Your objective -> Look through the data below, and copy each line that carries the word "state".
-- -- --
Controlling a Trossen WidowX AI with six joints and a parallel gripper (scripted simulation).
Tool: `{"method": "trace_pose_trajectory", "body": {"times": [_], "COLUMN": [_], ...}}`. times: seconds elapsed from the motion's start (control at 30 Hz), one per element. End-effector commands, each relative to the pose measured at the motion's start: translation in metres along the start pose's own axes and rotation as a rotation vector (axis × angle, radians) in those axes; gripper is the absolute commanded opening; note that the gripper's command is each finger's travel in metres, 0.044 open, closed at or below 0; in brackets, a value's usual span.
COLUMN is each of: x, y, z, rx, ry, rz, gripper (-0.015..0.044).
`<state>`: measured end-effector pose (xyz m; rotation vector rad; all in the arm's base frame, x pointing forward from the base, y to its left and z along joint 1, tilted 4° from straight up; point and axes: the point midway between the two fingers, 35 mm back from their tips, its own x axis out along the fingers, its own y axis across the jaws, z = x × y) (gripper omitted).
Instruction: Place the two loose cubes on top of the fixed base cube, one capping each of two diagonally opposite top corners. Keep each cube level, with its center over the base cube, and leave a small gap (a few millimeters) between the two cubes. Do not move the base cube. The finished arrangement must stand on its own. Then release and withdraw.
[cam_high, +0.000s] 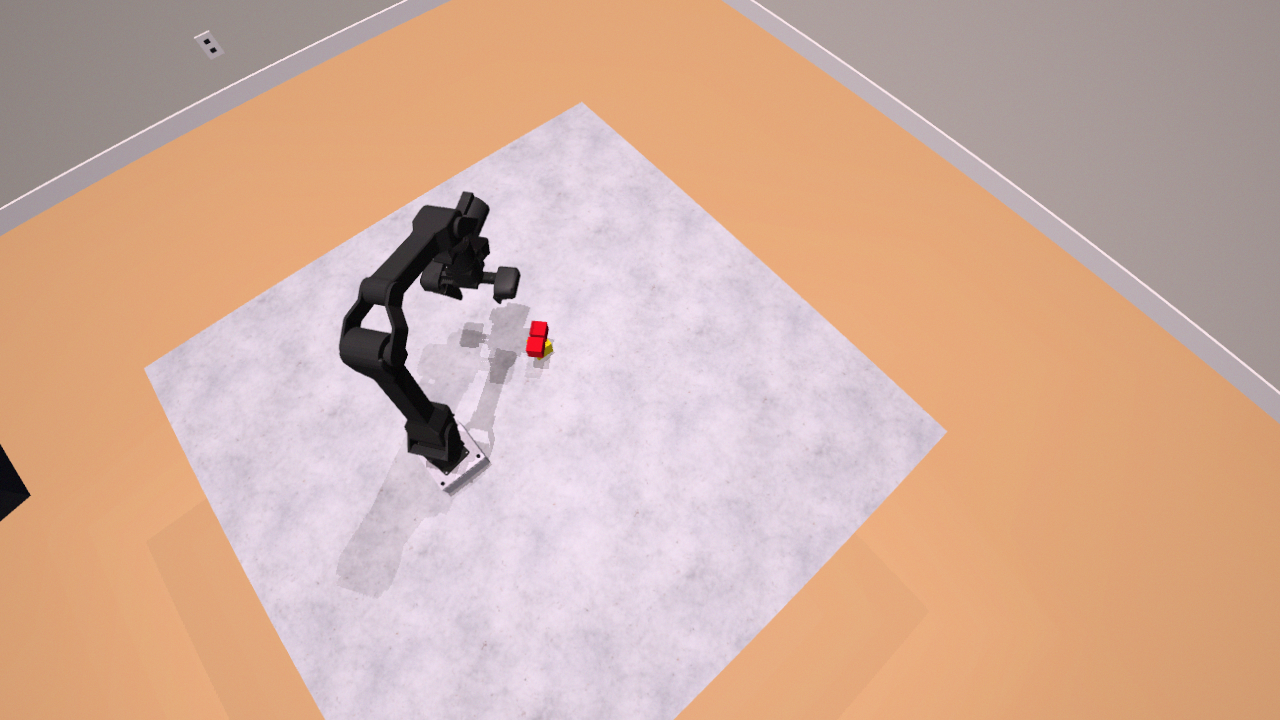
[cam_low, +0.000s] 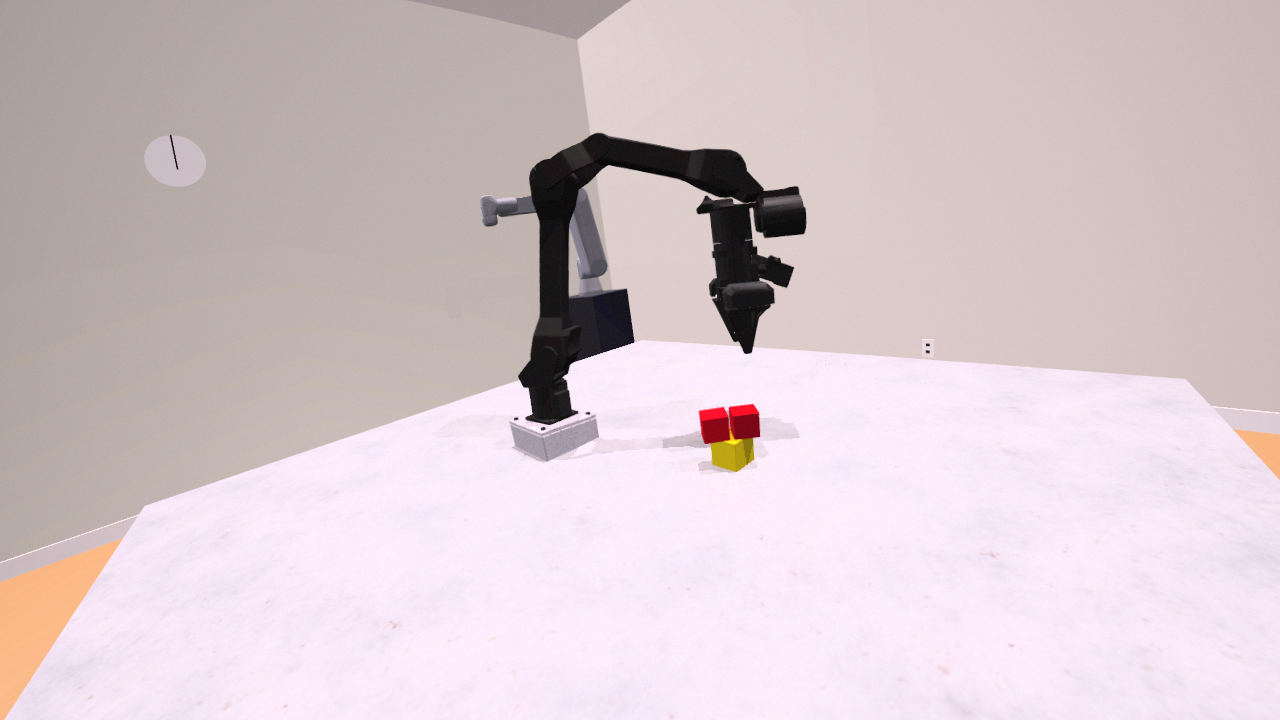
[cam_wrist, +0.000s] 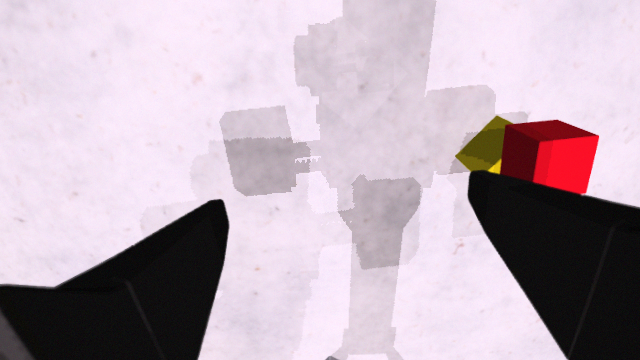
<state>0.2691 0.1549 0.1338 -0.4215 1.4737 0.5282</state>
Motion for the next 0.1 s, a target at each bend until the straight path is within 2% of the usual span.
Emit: {"method": "trace_pose_trajectory", "body": {"times": [0.0,0.07], "x": [-0.0001,-0.0001], "y": [0.0002,0.0002], "z": [-0.0007,-0.0007], "rx": [0.003,0.003], "ry": [0.002,0.002], "rz": [-0.001,-0.001], "gripper": [0.04,0.04]}}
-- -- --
Solution ->
`<state>`: measured end-effector pose (xyz m; rotation vector rad; all in the arm's base frame, x pointing forward from the base, y to its left and z along joint 1, tilted 4° from straight up; point and axes: the point midway between the two fingers, 35 mm back from their tips, its own x axis out along the fingers, its own y axis across the jaws, z = x × y) (gripper omitted).
<state>0.2691 0.1549 0.1338 -0.4215 1.4737 0.5282</state>

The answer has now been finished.